# [SOLVED] New build won't turn on



## astuka

I fitted my old prebuilt with a new of pretty much everything (Motherboard,CPU, GPU, and RAM) but when I tried to run it it simply turned off for a second and turned off. I assumed it was because of the power supply was still old so I asked another tech support forum and they told me that the mobo was shorting and that there was a very good chance it was the power supply. So I ended up buying a new power supply today but now nothing is turning on at all - not even a beep. What's wrong?

Specs:
MSI H81M-P33
Sapphire Radeon R7 240
4 GB of RAM
Intel Pentium G3220 3.0Ghz
Dynex 520 watt power supply


----------



## Tyree

*Re: New build won't turn on*

Brand/specs of the RAM?
Possible a Mobo short?
Are you an OEM (HP-Dell-etc,) case and does it use raised mounting areas for Mobo mounting?
It is very possible the Mobo mounting raised ares do not align properly with the Mobo mounting holes.
Unfortunately, the PSU you selected is not the best quality but being new it should be OK, for now.
If the Mobo mounting appears to be good, I would suggest a bench test precisely as described below to ID any defective components.
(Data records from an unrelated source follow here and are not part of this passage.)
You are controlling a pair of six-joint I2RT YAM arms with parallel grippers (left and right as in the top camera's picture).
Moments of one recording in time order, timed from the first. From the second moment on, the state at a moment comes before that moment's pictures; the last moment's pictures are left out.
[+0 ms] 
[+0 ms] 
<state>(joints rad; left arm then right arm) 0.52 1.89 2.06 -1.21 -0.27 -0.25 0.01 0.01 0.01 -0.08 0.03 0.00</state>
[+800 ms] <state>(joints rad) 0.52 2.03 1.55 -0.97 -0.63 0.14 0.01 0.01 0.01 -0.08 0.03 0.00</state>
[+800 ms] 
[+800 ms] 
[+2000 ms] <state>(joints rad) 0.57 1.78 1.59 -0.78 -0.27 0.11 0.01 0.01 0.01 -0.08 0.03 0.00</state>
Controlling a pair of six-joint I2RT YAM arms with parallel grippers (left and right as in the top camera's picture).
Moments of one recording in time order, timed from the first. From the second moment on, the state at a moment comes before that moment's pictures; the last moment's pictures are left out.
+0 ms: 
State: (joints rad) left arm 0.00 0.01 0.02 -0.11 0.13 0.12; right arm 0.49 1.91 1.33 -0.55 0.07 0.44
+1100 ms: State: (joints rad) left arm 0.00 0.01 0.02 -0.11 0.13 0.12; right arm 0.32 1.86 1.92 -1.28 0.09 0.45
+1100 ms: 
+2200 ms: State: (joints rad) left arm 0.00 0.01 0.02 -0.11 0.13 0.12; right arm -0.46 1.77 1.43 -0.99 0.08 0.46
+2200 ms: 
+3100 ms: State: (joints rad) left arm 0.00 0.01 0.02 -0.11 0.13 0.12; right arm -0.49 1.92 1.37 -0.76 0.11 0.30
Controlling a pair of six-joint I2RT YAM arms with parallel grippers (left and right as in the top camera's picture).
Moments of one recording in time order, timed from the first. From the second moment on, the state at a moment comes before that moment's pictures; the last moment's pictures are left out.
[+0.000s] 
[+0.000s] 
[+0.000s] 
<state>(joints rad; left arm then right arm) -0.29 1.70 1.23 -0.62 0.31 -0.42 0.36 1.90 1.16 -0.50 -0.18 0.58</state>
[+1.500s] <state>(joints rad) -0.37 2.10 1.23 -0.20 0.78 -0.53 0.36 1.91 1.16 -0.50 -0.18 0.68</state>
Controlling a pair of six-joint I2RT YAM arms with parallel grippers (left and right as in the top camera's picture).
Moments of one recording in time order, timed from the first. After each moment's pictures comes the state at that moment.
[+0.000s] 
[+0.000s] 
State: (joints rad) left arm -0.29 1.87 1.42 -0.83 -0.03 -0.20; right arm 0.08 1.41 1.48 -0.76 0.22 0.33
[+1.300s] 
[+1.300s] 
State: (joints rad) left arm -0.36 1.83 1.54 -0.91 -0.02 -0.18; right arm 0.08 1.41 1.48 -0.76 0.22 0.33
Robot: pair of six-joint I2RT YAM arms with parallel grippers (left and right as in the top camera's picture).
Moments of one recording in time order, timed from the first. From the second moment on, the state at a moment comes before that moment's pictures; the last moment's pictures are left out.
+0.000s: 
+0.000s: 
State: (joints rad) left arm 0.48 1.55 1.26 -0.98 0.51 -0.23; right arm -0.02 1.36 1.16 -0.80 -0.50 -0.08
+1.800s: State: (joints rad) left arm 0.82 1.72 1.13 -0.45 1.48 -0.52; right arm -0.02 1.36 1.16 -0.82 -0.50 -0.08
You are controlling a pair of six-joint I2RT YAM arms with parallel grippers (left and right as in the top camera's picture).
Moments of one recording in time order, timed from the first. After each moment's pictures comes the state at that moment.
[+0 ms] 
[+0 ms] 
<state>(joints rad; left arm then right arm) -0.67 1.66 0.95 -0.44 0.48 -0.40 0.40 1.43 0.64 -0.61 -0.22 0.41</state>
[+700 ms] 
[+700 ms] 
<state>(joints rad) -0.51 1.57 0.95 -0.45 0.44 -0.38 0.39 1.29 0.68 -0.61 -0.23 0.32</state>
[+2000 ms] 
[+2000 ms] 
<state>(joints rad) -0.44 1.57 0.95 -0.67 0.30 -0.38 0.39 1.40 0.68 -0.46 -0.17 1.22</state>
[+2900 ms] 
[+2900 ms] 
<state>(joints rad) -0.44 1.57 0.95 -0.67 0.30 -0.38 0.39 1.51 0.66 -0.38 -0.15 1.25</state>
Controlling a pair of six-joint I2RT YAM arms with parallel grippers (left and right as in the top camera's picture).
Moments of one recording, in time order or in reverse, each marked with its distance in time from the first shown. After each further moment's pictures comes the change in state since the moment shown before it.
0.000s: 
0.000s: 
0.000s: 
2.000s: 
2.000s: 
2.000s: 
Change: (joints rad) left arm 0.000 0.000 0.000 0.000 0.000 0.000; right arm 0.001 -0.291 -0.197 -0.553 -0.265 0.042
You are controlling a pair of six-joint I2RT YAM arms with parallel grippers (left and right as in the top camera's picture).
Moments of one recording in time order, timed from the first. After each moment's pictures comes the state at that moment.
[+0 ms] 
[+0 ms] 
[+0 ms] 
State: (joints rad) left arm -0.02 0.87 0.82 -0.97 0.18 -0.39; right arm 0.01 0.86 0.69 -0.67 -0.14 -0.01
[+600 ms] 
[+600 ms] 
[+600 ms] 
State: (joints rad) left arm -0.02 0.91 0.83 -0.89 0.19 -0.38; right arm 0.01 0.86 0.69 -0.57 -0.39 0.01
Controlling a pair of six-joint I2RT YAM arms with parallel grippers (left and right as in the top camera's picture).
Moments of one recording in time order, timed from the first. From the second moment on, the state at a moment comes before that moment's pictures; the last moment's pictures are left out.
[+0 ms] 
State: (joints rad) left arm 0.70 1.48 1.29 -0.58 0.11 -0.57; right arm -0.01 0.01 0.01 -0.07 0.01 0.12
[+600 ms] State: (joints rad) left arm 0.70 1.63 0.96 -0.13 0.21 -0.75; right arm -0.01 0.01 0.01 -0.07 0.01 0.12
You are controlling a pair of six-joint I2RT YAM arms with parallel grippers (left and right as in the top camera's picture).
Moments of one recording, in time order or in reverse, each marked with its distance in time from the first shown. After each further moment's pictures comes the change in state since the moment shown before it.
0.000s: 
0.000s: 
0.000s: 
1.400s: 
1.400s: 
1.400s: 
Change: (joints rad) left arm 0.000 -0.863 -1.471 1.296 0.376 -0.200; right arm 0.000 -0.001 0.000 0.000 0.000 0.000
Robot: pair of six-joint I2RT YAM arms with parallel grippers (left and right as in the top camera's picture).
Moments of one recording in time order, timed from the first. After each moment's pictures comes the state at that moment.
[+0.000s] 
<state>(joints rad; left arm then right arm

Remove EVERYTHING from the case.
Set the motherboard on a non conductive surface. The motherboard box is perfect for this. DO NOT PLACE THE MOTHERBOARD ON THE STATIC BAG! It can actually conduct electricity! 
Install the CPU and heat sink. 
Install 1 stick of RAM.
Install the video card and attach the power supply connection(s) to the card if your card needs it.
Connect the monitor to the video card.
Connect the power supply to the motherboard with both the 24pin main ATX Power connection and the separate 4 pin (Dual Core CPU) or 8 pin (Quad Core CPU) power connection.
Connect power to the power supply.
Do NOT connect ANYTHING else. Make sure you have the power connector on the CPU fan connected.
Use a small screwdriver to momentarily short the power switch connector on the motherboard. Consult your motherboard manual to find which two pins connect to your case's power switch. Then touch both pins with a screwdriver to complete the circuit and boot the system.

If all is well, it should power up and you should get a display. Then assemble the parts into the case and try again. If the system now fails to boot, you have a short in the case and need to recheck your motherboard standoffs.

If the system does not boot after this process, then you most likely have a faulty component. You'll need to swap parts, start with the power supply, until you determine what is defective.


----------



## astuka

*Re: New build won't turn on*

"Brand/specs of the RAM?"

I believe its Ballistix Sports. 2x2GB

"Are you an OEM (HP-Dell-etc,) case and does it use raised mounting areas for Mobo mounting?"

No, it had standoffs -- I made sure all of the standoffs were being used and took off the ones that weren't working.


As for what you said, I'll get to work on it right now. I'll reply again when I've done it with the results.


Small edit: I've noticed that one of the areas does not have a stand off/anything put into it. Could this be causing problems?


----------



## astuka

*Re: New build won't turn on*

I did as instructed then touched the two pins with a screwdriver. Unfortunately, nothing happened.

What do you mean "start with the power supply"? Do you mean just plug in the power supply and nothing else, then the mobo, then other stuff? How can I tell when its faulty and when its working?


----------



## Rich-M

*Re: New build won't turn on*

When you plugged in psu to the board did you plug the 24 pin and 4(or8) pin plug both in to the board? Make certain the ram sticks are in on top and bottom of both slots. If yes it sounds like the psu is defective and I have had many Dynex fail right out of the box. Put bsack the old one and see if you get at least what you got before.


----------



## astuka

*Re: New build won't turn on*

"When you plugged in psu to the board did you plug the 24 pin and 4(or8) pin plug both in to the board?"

Yup.

"Make certain the ram sticks are in on top and bottom of both slots"

They are

Be right back for a second to check the old power supply.


----------



## astuka

*Re: New build won't turn on*

Back. Old power supply did the same thing as it did before -- started for a second, then nothing. (though I do think it lasted a little shorter than last time).

Do you guys still think its just the PSU not giving enough watts? Also, what PSUs do you guys recommend?


----------



## Rich-M

*Re: New build won't turn on*

The best are Seasonic and XFX (which are made by Seasonic) and the wattage you chose is sufficient but your Dynex would never deliver full clean 550 watts anyway.


----------



## Rich-M

*Re: New build won't turn on*

There are Antec models that are good also like True Power Classic, Edge,True Power Trio, Neo Power, Neo Eco, and True Power New.


----------



## astuka

*Re: New build won't turn on*

Would you consider this good? 

Also, a friend of mine was wondering what are the chances of a power supply being defunct right out of the box like that?


----------



## Rich-M

*Re: New build won't turn on*

That one is excellent and I have had Dynex and Cooler Master, more than on dead in the box new.


----------



## astuka

*Re: New build won't turn on*

Well, looks like that's it from me for now. If I have more complications you can expect to see another thread from me in a few days  (the other site wasn't really helpful at all) hopefully that won't happen though.

Here's a summary of what happened for those who find this thread later:

Question: Bought new power supply, computer refused to turn on.
Answer: Power supply turned out to be defunct.


----------



## Rich-M

Take your time we will leave the thread open. Just come back and tell us how you made out, ok?


----------



## Tyree

*Re: New build won't turn on*



astuka said:


> Also, a friend of mine was wondering what are the chances of a power supply being defunct right out of the box like that?


Chances are very rare of receiving a defective SeaSonic made unit but it can/does happen.


----------